Of course, local authorities are faced at present with inflation, as is the whole nation. Some areas—the hon. Gentleman's area is one of them—face very steep percentage increases. Again I repeat to the hon. Gentleman—percentage of what? The average rate in Cornwall, and in Caradon, is very much below the national average.
I assure the hon. Gentleman that we shall look at the rate support grant formula for next year. It is by no means a perfect instrument. We hope that it can be improved, and I shall endeavour to improve it. I certainly take the hon. Gentleman's point about equalisation. Incidentally, on this matter the Government have made it very clear to regional water authorities that they should proceed with equalisation very cautiously indeed, because it can have some very adverse effects.
The hon. Gentleman mentioned that Wales receives a 36p domestic element as against 18½p for his constituency. But it is not only water; it is the very serious effects of local government reorganisation in Wales—again not our doing—that have led to an astronomic rise in rates in Wales. Indeed, in many areas of Wales the percentage rise is on a par with the percentage rise that his constituents are facing, even despite the fact that we are giving 36p in domestic rate relief to the Welsh authorities.

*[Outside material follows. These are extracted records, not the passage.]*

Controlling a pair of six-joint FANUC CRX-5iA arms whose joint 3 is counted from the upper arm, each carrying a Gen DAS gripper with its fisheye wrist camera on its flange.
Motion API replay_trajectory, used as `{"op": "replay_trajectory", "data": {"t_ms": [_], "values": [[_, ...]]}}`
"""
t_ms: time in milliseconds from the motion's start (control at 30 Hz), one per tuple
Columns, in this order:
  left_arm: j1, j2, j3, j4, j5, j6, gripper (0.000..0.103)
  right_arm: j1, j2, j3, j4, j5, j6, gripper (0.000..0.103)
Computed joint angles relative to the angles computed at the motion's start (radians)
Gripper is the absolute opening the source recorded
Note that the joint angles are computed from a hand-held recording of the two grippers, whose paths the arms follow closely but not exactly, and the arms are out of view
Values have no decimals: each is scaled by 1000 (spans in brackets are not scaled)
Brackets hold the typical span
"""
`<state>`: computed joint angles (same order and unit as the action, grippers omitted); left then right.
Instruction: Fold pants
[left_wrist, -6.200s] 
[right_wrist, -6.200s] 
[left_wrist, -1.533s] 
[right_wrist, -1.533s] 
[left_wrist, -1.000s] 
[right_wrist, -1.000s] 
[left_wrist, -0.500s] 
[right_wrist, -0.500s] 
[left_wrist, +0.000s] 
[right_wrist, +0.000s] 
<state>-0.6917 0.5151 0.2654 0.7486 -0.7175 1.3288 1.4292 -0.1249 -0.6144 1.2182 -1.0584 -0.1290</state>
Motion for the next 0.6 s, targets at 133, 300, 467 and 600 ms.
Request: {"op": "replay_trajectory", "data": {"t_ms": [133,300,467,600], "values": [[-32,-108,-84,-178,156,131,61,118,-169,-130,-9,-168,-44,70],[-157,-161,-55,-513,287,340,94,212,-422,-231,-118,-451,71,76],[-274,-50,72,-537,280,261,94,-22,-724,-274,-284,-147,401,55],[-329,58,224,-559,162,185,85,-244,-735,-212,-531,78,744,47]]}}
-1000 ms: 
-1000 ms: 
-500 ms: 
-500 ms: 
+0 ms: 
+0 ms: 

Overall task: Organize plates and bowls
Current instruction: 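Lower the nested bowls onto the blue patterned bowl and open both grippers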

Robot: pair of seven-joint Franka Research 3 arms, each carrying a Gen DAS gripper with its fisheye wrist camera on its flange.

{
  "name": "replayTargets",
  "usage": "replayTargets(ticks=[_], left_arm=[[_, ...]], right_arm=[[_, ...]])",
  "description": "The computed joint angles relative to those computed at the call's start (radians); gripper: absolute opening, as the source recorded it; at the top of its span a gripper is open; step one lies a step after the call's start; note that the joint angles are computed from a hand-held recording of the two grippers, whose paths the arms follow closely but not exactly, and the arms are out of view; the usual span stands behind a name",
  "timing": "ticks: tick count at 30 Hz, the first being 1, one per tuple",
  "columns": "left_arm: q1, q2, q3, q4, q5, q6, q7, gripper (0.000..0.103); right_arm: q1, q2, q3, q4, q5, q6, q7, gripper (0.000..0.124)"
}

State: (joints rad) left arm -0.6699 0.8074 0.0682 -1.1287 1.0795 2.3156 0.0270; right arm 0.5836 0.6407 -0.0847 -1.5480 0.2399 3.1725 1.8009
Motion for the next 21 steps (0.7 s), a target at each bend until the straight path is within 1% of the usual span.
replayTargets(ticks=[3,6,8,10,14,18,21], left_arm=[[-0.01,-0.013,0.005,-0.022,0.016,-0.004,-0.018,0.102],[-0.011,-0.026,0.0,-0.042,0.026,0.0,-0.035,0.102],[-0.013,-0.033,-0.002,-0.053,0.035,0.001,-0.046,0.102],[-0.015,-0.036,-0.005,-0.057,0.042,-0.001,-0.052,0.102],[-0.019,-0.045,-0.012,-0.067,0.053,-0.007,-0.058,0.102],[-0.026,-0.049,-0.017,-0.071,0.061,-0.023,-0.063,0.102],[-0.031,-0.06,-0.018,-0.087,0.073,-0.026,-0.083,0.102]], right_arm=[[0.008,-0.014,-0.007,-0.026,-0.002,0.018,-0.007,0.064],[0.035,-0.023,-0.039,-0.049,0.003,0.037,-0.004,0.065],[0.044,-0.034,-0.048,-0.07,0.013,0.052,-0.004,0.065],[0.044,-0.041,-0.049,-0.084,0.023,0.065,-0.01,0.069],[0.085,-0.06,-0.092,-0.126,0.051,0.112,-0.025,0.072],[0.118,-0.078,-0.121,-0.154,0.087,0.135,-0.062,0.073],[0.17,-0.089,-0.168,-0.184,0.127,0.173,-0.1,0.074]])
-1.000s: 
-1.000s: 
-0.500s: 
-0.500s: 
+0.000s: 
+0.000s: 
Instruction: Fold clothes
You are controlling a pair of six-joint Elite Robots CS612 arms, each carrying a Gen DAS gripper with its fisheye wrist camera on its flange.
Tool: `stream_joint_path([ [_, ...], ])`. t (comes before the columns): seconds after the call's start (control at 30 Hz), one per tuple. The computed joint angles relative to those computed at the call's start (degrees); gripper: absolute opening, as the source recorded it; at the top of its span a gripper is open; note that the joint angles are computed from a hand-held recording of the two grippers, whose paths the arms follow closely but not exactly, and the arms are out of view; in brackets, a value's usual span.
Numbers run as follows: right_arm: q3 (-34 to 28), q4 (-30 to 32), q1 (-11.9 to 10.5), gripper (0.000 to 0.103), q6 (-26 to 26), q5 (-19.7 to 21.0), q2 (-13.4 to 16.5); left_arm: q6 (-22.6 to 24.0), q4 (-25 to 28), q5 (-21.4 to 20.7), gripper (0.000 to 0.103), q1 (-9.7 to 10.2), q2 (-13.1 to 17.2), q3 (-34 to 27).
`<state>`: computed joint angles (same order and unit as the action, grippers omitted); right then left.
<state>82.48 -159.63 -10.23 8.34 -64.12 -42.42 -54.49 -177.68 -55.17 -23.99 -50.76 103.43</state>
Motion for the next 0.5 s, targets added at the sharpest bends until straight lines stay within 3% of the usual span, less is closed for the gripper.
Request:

I assure the hon. Gentleman that we have regard to the fact that Cornwall is a low income area. I am not relying upon Layfield. Whatever the results of 453 the Layfield inquiry produce this year, we shall have the present rating system for this year and next year, and possibly the year after. I take note of, and we shall consider, the question of the low-paid areas. We are trying to deal with them via the rate support grant.
I congratulate the hon. Members for Bodmin and for Truro (Mr. Penhaligon) on bringing to the attention of the House the special problems of the Cornish authorities. We are indeed aware of them. But I must point out that, on the whole, this is 454 an area where rates at present are low, and that in many areas of the country, particularly the conurbations, the rates paid by the average householder are infinitely higher than the rates paid, whatever may be the percentage, by the average ratepayer in most of the Cornish authority areas.
§ Question put and agreed to.
§ Adjourned accordingly at twenty-one minutes past One o'clock.